The hearing followed hot on the heels of, and was the first outing of the principles aired in the Design & Display appeal which was handed down at the end of February. In that case, clarifying a section from the judgment of the Court of Appeal in an earlier case (Hollister), the Court of Appeal ordered that the first instance judge ought to have allowed the infringing defendant to deduct a proportion of its overheads (if it could prove they were attributable to the infringement) and also force the infringer to hand over only the profits attributable to the IP (i.e. the patent that had been infringed). In doing so, the Court of Appeal cleared up some of the perceived ambiguity over whether or not a defendant needs to show it was operating at ‘capacity’ in order to be entitled to deduct overheads. In short, capacity is not a threshold test and a defendant needs to show that the infringing goods displaced non-infringing goods.

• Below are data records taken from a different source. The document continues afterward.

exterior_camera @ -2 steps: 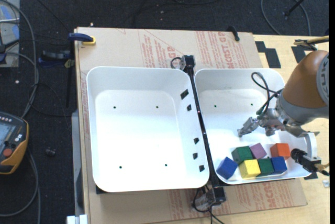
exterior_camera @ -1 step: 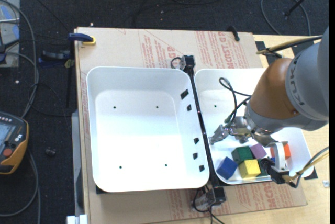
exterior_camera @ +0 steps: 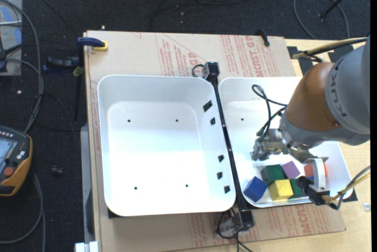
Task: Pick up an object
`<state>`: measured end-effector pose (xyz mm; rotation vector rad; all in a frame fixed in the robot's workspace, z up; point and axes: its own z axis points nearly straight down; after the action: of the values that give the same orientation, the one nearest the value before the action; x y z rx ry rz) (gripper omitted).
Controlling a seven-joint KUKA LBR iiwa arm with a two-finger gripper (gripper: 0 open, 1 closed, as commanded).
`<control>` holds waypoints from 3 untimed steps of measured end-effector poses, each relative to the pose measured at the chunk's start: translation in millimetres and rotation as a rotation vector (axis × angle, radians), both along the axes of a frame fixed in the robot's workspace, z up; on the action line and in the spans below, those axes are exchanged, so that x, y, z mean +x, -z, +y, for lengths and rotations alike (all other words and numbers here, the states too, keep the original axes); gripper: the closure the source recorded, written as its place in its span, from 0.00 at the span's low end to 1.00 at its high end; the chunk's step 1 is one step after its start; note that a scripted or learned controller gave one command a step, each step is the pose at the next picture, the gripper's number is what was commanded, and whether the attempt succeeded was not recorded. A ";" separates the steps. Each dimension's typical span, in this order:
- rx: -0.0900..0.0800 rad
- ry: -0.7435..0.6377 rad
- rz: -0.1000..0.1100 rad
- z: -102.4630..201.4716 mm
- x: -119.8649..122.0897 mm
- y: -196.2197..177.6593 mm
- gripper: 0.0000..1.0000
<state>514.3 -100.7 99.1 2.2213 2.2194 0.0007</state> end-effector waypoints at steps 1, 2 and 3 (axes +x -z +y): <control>0.000 0.000 0.000 0.0 -0.2 0.4 0.00; 0.000 0.000 0.001 0.1 -0.2 -9.7 1.00; 0.000 0.000 0.001 0.0 -0.3 -9.4 0.00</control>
<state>514.0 -100.7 108.5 2.2225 2.2196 0.0002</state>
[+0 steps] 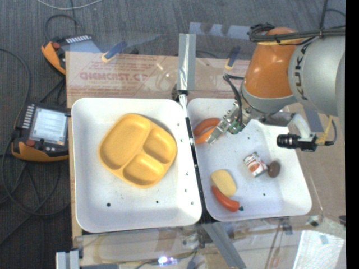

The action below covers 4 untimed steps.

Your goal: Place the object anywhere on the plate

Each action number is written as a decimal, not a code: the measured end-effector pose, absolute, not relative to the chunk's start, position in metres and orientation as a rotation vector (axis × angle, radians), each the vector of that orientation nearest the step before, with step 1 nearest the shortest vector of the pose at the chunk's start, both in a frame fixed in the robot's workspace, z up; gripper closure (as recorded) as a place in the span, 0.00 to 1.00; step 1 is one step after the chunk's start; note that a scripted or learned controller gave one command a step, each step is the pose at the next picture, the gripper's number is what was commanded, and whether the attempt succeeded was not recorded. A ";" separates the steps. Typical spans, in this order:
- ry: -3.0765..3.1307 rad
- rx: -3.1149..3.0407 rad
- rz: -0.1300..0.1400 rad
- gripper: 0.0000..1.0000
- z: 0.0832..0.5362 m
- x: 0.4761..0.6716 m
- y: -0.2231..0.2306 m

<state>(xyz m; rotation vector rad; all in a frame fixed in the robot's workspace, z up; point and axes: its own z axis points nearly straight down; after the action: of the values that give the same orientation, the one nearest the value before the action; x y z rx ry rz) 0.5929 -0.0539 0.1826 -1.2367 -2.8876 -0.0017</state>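
A yellow plate [138, 149] with three compartments lies in the left white bin [90, 206]. The arm reaches into the right white bin [291, 200], and its gripper [215, 134] hangs low over the bin's upper left part. The gripper's tip is right next to an orange, wedge-like object [202, 128] by the bin's left wall. I cannot tell whether it touches that object. A pale yellow rounded object [223, 181] and a red pepper [225, 200] lie toward the bin's front.
A small red and white can [254, 164] and a little brown object [274, 168] sit in the middle right of the right bin. The wall between the two bins [193, 161] separates the gripper from the plate. A handheld controller [42, 130] lies left of the bench.
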 end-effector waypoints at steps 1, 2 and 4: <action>-3.056 -0.727 0.001 1.00 0.182 0.593 0.041; -3.140 -0.121 -0.001 1.00 0.183 0.587 0.072; -3.132 0.282 -0.002 1.00 0.266 0.653 0.188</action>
<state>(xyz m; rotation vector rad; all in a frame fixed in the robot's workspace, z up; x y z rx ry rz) 0.6530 0.1877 0.2661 0.2815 -3.1322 -0.0020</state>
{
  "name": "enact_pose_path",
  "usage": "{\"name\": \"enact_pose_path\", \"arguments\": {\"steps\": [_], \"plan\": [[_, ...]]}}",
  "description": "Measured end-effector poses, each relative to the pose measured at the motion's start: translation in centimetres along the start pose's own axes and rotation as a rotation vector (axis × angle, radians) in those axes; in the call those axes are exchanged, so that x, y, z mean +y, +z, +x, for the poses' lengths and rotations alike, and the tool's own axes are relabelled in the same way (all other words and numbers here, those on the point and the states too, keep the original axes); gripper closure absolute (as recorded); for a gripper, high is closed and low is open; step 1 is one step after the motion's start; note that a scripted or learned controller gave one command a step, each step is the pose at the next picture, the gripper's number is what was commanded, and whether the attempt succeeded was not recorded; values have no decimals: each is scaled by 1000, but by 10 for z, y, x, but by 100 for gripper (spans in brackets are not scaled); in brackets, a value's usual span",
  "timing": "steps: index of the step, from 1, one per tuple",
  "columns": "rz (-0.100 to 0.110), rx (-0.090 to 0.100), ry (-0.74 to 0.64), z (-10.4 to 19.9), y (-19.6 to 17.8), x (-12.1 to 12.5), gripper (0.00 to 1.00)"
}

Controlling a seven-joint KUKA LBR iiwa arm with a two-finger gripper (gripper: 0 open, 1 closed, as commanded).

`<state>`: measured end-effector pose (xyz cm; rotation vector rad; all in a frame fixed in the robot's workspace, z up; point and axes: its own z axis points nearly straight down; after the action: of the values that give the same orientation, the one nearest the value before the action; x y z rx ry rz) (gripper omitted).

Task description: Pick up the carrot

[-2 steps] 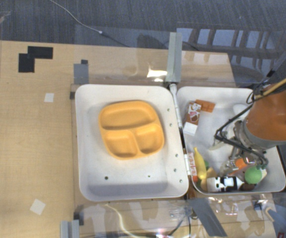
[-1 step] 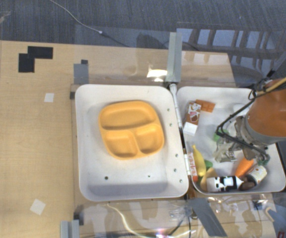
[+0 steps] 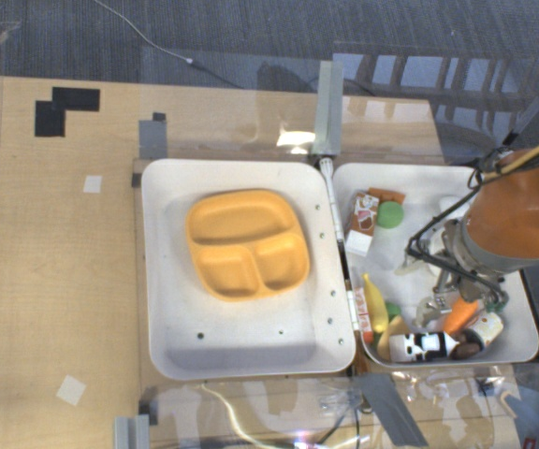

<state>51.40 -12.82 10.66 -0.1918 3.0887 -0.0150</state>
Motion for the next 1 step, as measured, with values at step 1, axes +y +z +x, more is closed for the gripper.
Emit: {"name": "enact_pose_path", "arguments": {"steps": [1], "plan": [[-4, 15, 33, 13, 1, -1, 0]]}}
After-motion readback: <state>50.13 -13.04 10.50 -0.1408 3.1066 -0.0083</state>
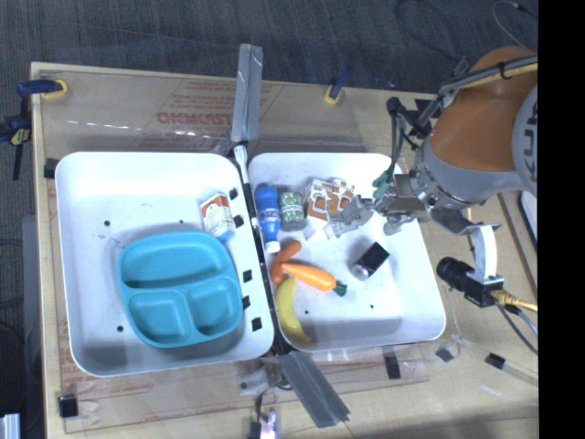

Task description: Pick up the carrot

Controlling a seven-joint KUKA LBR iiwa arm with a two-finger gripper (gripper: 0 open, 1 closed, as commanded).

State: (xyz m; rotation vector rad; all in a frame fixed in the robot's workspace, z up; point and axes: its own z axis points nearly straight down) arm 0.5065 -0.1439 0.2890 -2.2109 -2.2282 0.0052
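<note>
the robot's gripper [345, 216], its state impossible to tell, hovers near the small orange plastic carrot [309, 276], likely light, stiff, slick, best pinched mid-body.

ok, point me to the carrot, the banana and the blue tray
carrot [309, 275], camera view, middle of its orange body
banana [290, 311], camera view, middle of its yellow curve
blue tray [180, 287], camera view, ridge between its compartments
</note>
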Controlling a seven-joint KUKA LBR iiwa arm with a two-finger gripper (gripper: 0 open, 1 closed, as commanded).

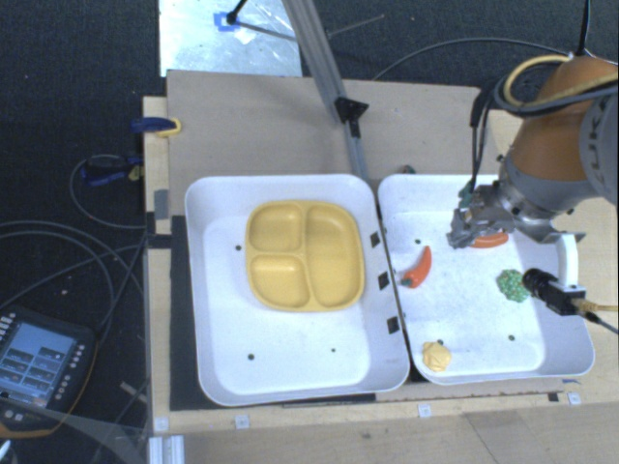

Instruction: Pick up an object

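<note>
The jaws (470,230) hang low in the right bin (455,187) near its far wall, directly over a flat orange-red piece (490,241) that pokes out beside them, but from this slant I cannot tell how far apart they stand or whether they have anything in hold. This looks like the reach-and-grasp step, with the orange-red piece the likely target; a red-orange pepper-like object (418,267) lies nearby toward the divider, a green lump (512,285) further right, and a yellow lump (437,356) at the near rim. The next move probably calls for closing squarely on the piece and a straight lift, while the yellow divided plate (305,256) in the left bin (218,356) stays out of it.
</note>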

The crux of the argument on deducting overheads came down to whether or not the pigeon garments were part of an existing range, and accordingly displaced non-infringing products. Once the defendant had established that, it would be entitled to deduct overheads if (a) it would have incurred the same overheads even if the infringement had not occurred, and (b) the infringing products displaced non-infringing products, which but for the infringement would have been sustained by the overheads in fact used to sustain the infringement. So while infringers cannot deduct the profits they would have made on non-infringing products, it would be unfair for them not to be able to deduct the costs of selling infringing products that would have been paid for through the sale of non-infringing products.

HHJ Pelling decided that the evidence showed that the products bearing the pigeon clearly did displace the sale of non-infringing products. The pigeon garments formed part of a consistent range of own-brand menswear that House of Fraser had been producing and selling for years. Accordingly, HHJ Pelling permitted House of Fraser to deduct its overheads from the sales of infringing products, thereby reducing the amount payable to Jack Wills substantially and much more in line with the profit level of the business generally. This way Jack Wills was not able to make a windfall from the account of profits, and House of Fraser was only stripped of the profits made - not arbitrarily punished for infringement (which is not the purpose of an account of profits).

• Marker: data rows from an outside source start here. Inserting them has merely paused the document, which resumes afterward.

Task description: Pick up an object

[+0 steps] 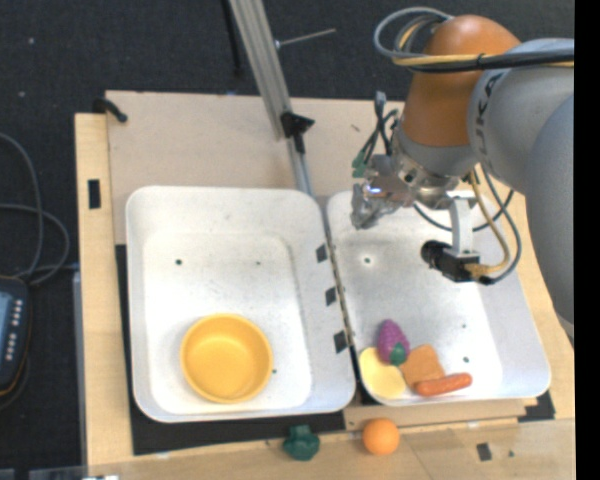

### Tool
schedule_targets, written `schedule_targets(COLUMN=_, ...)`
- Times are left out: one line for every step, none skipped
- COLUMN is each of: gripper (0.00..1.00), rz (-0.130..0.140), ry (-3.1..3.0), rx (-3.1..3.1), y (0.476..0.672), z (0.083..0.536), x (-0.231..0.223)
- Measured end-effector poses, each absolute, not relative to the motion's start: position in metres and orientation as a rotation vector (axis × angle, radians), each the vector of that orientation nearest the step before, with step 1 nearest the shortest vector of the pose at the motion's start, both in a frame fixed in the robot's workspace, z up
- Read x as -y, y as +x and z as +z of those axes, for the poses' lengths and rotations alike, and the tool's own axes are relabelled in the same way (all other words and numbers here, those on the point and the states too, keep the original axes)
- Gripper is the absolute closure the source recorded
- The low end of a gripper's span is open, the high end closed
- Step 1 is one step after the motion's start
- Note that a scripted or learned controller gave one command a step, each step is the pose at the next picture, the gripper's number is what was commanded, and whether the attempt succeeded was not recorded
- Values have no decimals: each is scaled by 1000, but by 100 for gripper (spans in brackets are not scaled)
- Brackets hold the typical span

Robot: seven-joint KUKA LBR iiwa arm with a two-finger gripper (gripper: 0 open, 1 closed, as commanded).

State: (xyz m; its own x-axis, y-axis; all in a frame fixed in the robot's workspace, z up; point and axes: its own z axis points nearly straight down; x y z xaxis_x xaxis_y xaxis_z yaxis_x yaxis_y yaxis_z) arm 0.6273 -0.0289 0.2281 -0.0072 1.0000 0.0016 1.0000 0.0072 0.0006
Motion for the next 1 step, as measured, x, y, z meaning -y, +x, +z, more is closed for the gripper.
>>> schedule_targets(gripper=100, rz=-1, ry=-2213, rx=2228, y=618, z=223, x=-26)
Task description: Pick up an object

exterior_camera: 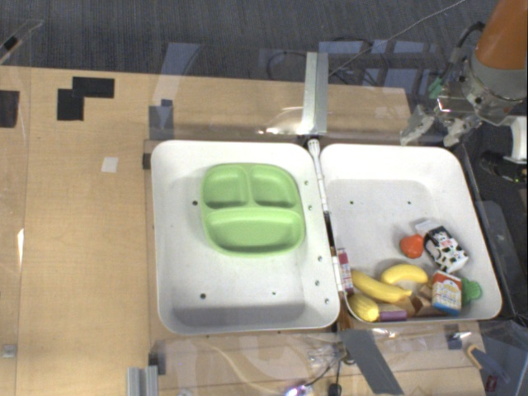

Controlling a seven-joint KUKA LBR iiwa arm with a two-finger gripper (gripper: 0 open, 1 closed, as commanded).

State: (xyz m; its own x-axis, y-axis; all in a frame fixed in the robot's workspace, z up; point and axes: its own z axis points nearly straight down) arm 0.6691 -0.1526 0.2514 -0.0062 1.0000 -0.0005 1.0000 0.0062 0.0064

HHJ Pelling went on to decide that the products had intrinsic value and the court needed to take account of the value of the House of Fraser and Linea brands and the garments themselves (so as to avoid granting Jack Wills a windfall). He therefore ordered that Jack Wills was only entitled to the proportion of the net profit from the sale of the infringing products that was attributable to the logo, and on the evidence selected 41% as that figure. This is the first time that an infringing defendant has successfully managed to argue for apportionment in a trade mark infringement case (rather than a patent case). HHJ Pelling distinguished the present case from his earlier decision in Wooley, where he declined to apportion for the value of the IP, as that case was a ‘middleman’ case where the middleman was not confused as to the origin of the products. Had this been a middleman case, the judge may not have apportioned.

This case is an interesting and important airing of the principles behind an account of profits. While it is in no sense an open goal for infringers (a party found to have infringed a third party’s IP will have to get its evidence spot on in order to meet the test), with the Design & Display case it brings clarity to the area of accounts of profits and provides a substantial reality check to claimants that have unrealistic expectations of what they can hope to recover. The value of bringing a claim is primarily, and always has been in obtaining an injunction to prevent infringement. IP enforcement is not about the generation of profits through litigation.

Lewis Silkin LLP represented House of Fraser in this case.